We passed master as the "tree" to view since master, a branch, points at a commit, which points at a tree. By passing master as the argument, we're identifying the tree master indirectly points at.

We have a new tree object and it contains a new line, the first line, identifying a subtree for our app subdirectory. We can view the tree by grabbing its hash and running:

$ git ls-tree 67b21f78a4548b2ba3eab318bb3628d039e851e6
100644 blob e69de29bb2d1d6434b8b29ae775ad8c2e48c5391    script.rb

And here we see a single line for the script.rb file in the app directory. This rounds out our understanding of trees. To review:

1. Trees list out the contents of a directory (blobs and subtrees).
2. For each object, the mode, permissions, type, hash, and name is listed.
3. Tree objects must contain at least one blob or tree.
4. Trees can be nested to any depth.
5. Trees, like blobs, don't store names. The names are stored in parent trees.
6. Trees are named and stored in the objects/ directory by hashing their contents (the list of objects described above).

Commit

A commit is the final piece in our object puzzle, and it connects all of the other objects together, acting as the hub of our object graph. Just like with our other objects, we can use cat-file -p to get a pretty printed view of how Git stores commit objects.

$ git log --oneline --decorate
* f95b2fe (HEAD -> master) Another file in app dir
* ef34a15 Add readme

$ git cat-file -p f95b2fe
tree 0cae7dc167b255c0123c7c396fc48ce40fc35cfa
parent ef34a153025fffb8a498fff540f7c93963937291
author Chris Toomey <chris@ctoomey.com> 1441311544 -0400
committer Chris Toomey <chris@ctoomey.com> 1441311544 -0400

Another file in app dir

A commit is a file, just like our blob and tree objects, with a specific structure. That structure includes:

• The hash of the working tree - This is always a single tree, never more, never less. The tree can point to any number of subtrees, but for every version of our code there is one root working tree.
• The hash of the parent commit(s) - Git tracks the history by simply pointing at the previous commit. In the case of a merge, there can be multiple parent commits, or, in the case of the root commit, no parents.
• The author info and date.
• The commiter info and date.
• The full commit message.

This file is then passed through the SHA-1 hash function and saved alongside our other objects in the .git/objects directory.

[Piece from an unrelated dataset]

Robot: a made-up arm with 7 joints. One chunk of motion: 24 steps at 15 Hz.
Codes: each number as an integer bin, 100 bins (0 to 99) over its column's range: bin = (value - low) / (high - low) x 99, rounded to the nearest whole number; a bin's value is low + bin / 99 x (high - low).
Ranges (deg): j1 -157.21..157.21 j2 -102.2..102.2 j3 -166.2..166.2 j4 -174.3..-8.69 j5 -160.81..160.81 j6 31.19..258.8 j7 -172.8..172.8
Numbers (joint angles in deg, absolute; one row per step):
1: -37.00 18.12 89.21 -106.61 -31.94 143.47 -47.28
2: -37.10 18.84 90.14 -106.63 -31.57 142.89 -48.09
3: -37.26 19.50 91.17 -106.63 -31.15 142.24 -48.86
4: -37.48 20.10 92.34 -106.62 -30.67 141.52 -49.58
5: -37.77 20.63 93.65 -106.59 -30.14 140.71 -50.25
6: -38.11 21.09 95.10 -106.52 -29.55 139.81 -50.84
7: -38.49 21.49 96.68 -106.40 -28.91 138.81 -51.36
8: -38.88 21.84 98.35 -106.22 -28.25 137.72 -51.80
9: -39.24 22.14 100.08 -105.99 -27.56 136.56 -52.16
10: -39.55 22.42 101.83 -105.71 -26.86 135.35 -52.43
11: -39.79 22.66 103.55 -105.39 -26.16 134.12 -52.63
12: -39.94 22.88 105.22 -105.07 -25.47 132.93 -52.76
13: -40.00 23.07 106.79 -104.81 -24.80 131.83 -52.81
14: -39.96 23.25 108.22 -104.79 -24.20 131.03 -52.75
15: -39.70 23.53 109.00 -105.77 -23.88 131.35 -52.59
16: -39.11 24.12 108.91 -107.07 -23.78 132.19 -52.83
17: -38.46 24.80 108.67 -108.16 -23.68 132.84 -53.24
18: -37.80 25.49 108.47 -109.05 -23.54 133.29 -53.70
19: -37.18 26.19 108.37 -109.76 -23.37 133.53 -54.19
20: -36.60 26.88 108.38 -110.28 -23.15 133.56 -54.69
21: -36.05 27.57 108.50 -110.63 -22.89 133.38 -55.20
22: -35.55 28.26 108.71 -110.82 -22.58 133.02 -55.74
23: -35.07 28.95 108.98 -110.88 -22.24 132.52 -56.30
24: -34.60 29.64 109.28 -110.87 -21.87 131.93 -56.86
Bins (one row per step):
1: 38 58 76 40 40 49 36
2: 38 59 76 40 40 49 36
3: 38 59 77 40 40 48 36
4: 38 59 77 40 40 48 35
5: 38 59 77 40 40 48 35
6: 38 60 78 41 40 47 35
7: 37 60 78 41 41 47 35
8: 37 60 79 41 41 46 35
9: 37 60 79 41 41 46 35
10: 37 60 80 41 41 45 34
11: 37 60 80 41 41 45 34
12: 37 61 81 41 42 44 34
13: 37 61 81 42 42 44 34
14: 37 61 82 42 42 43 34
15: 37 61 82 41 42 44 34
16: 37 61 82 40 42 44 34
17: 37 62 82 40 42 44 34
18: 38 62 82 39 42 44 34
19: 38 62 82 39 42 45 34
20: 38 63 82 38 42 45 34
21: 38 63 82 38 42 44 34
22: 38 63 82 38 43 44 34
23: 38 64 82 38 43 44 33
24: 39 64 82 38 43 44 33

It's worth noting that the commit object only contains a single reference to a working directory; Git doesn't store diffs. When diffing between two commits, it compares the working trees of the commits, computing the diff on demand.

Walking the Git Object Graph

Commits are the core of the Git object graph, and we'll explore this by walking this graph just a bit:

# using the "parent" commit hash from above
$ git cat-file -p ef34a153025fffb8a498fff540f7c93963937291
tree 7394b8cc9ca916312a79ce8078c34b49b1617718
author Chris Toomey <chris@ctoomey.com> 1441311368 -0400
committer Chris Toomey <chris@ctoomey.com> 1441311368 -0400

Add readme

Here we've walked the graph and viewed the parent commit, which we see is the root commit (as it has no parent), and now we go a step further to view the working tree of this parent commit:

$ git cat-file -p 7394b8cc9ca916312a79ce8078c34b49b1617718
100644 blob 3b18e512dba79e4c8300dd08aeb37f8e728b8dad    readme.md

Here we see the initial directory with the single script.rb file, and finally:

$ git cat-file -p 3b18e512dba79e4c8300dd08aeb37f8e728b8dad
hello world

Conclusion

And with that, we've covered the primary objects Git uses to store our code:

• Blobs - Contain the contents of a file.
• Trees - List the contents of a directory, connecting "blobs" with names and permissions to reference files and subdirectories.
• Commits - Store a reference to a specific version of the code (a single tree), the direct parentage (parent commit hash(es)), and other metadata.

We've also seen how we can walk through the history by following the hash references from commits, trees, and eventually to blobs. This wraps up the foundation of the object model, but in the next video we'll see how branches, remotes, and tags fit in, as well as how Git commands operate on these objects.